* _Exercise goal_:
The lines needed are those below that contain the word "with"; copy each one.

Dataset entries
------------------------

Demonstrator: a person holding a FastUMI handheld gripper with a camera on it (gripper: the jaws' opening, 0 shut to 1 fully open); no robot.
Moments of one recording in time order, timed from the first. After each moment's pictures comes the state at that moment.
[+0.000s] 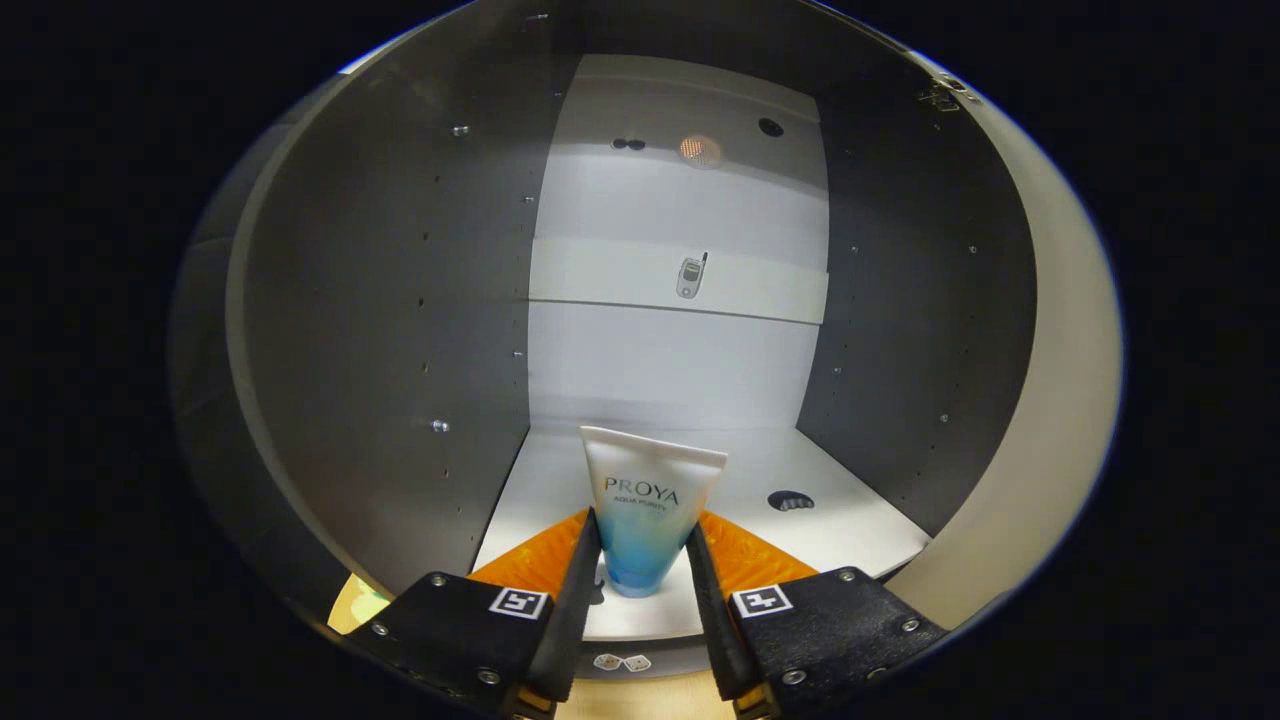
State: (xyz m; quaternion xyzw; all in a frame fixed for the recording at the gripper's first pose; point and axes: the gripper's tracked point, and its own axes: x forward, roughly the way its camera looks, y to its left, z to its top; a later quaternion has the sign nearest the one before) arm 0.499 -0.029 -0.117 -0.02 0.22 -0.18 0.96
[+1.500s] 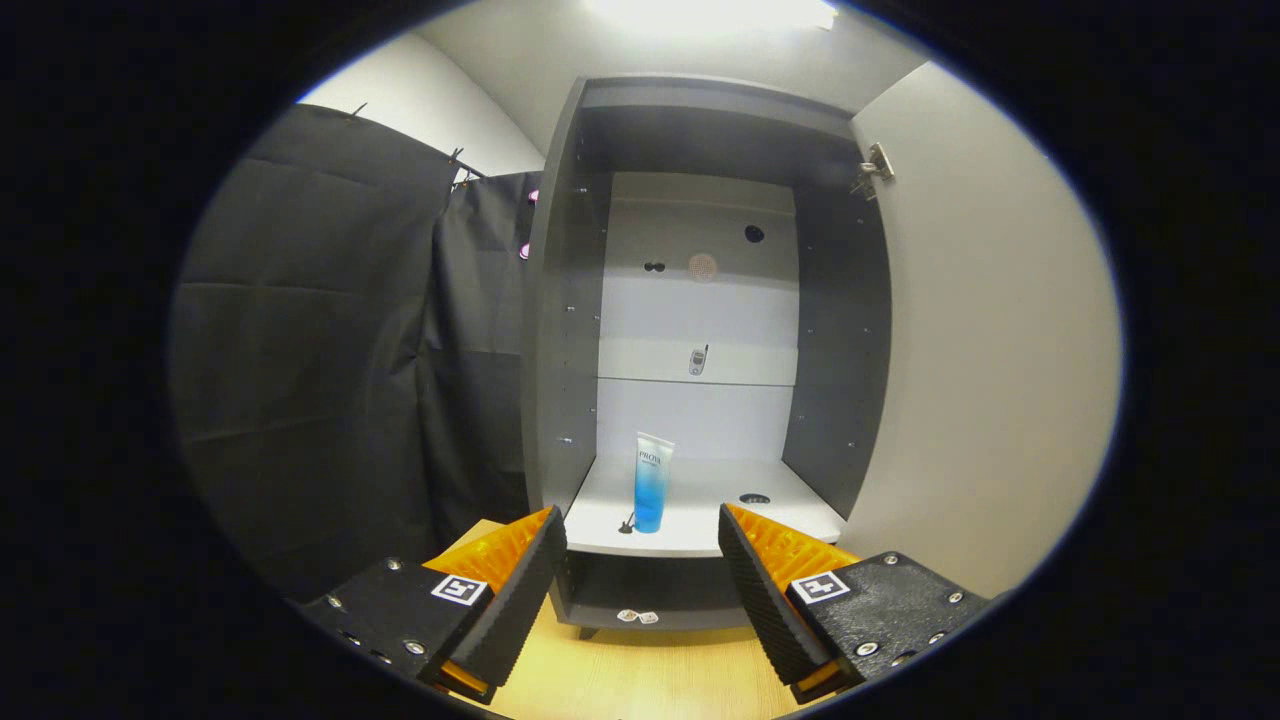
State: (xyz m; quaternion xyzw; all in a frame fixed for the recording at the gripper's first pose) arm 0.310 0.022 -0.009 -0.01 0.13 -0.10 0.99
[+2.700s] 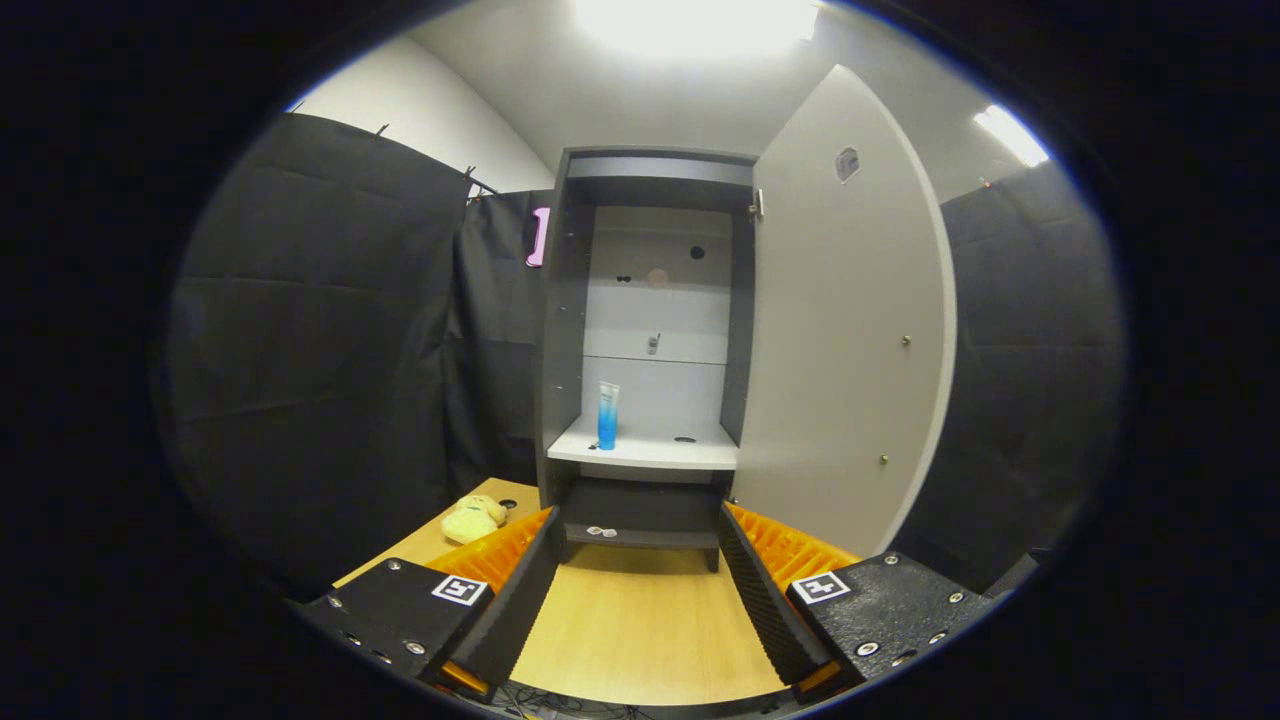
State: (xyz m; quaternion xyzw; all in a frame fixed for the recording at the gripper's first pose) arm 0.072 -0.020 0.015 -0.02 0.14 -0.11 0.98
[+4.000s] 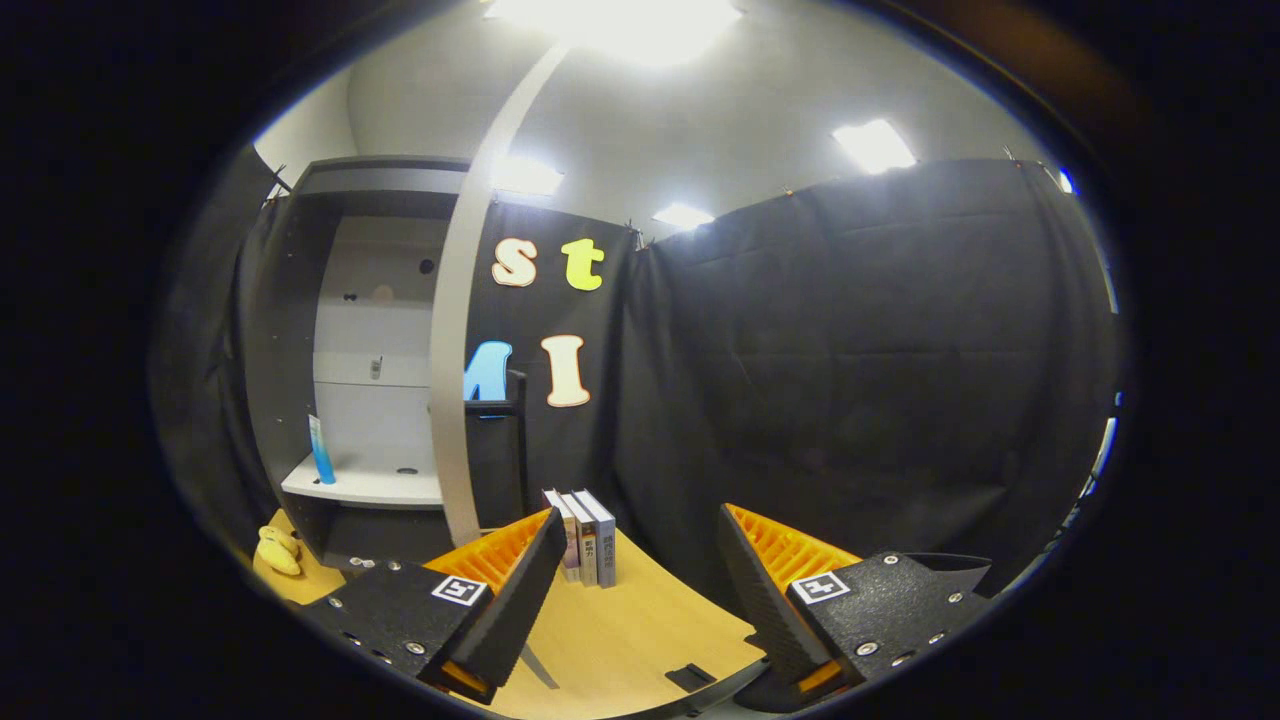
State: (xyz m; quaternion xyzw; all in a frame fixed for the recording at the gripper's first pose) arm 0.012 -0.272 0.068 -0.04 0.12 -0.41 0.90
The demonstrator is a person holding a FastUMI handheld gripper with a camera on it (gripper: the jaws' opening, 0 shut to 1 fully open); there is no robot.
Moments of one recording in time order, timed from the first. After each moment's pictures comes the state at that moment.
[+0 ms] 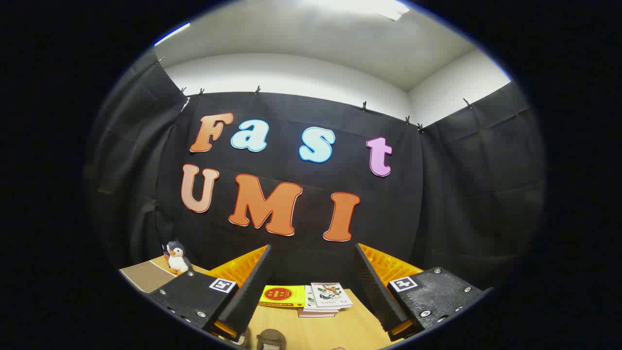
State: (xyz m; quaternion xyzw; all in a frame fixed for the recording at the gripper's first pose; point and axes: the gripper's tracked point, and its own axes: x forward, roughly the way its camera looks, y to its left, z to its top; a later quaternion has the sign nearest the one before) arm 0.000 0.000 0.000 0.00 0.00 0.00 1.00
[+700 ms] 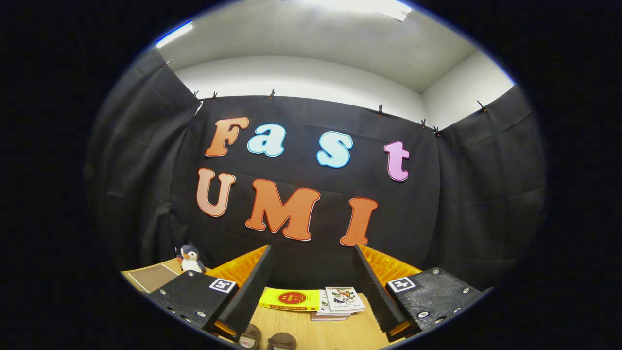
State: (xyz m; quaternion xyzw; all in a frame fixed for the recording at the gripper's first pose) arm 0.008 0.033 0.024 -0.01 -0.02 0.04 1.00
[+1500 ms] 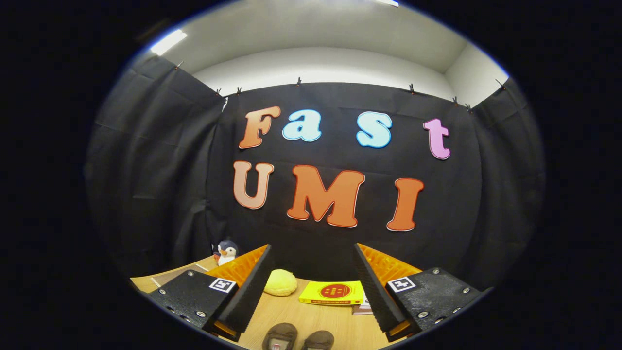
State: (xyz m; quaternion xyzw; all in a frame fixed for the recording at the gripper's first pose) arm 0.015 0.132 -0.029 0.03 0.02 0.16 0.99
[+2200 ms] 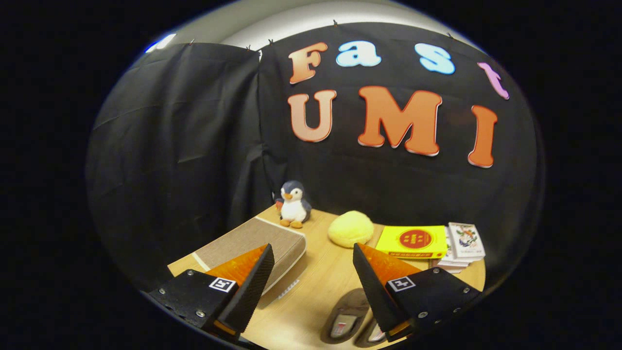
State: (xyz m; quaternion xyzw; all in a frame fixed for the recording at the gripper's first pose) arm -0.022 0.300 -0.178 0.06 0.25 0.34 0.90
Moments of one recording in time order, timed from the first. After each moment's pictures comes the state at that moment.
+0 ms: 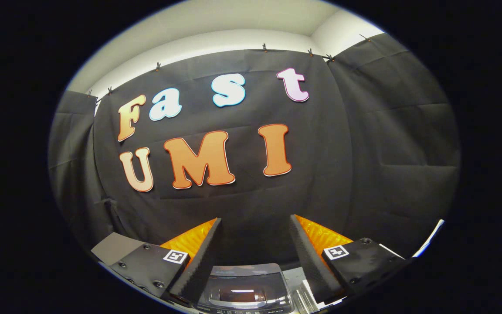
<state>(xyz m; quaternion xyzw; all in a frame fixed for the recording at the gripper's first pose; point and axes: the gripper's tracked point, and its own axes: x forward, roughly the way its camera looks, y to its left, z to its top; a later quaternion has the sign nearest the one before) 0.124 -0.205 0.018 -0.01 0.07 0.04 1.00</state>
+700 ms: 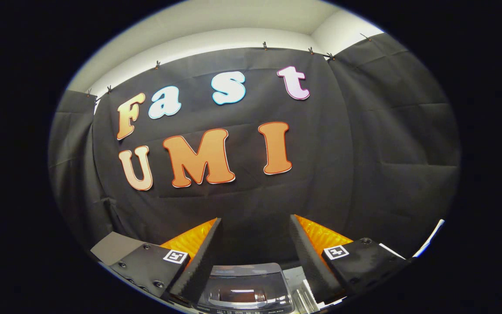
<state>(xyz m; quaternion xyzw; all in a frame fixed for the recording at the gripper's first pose) 0.133 -0.203 0.017 -0.01 0.07 0.04 1.00</state>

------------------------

* _Response area_:
Demonstrator: a person holding a FastUMI handheld gripper with a camera on it (gripper: the jaws' opening, 0 shut to 1 fully open); no robot.
The demonstrator is a person holding a FastUMI handheld gripper with a camera on it (gripper: the jaws' opening, 0 shut to 1 fully open); there is no robot.

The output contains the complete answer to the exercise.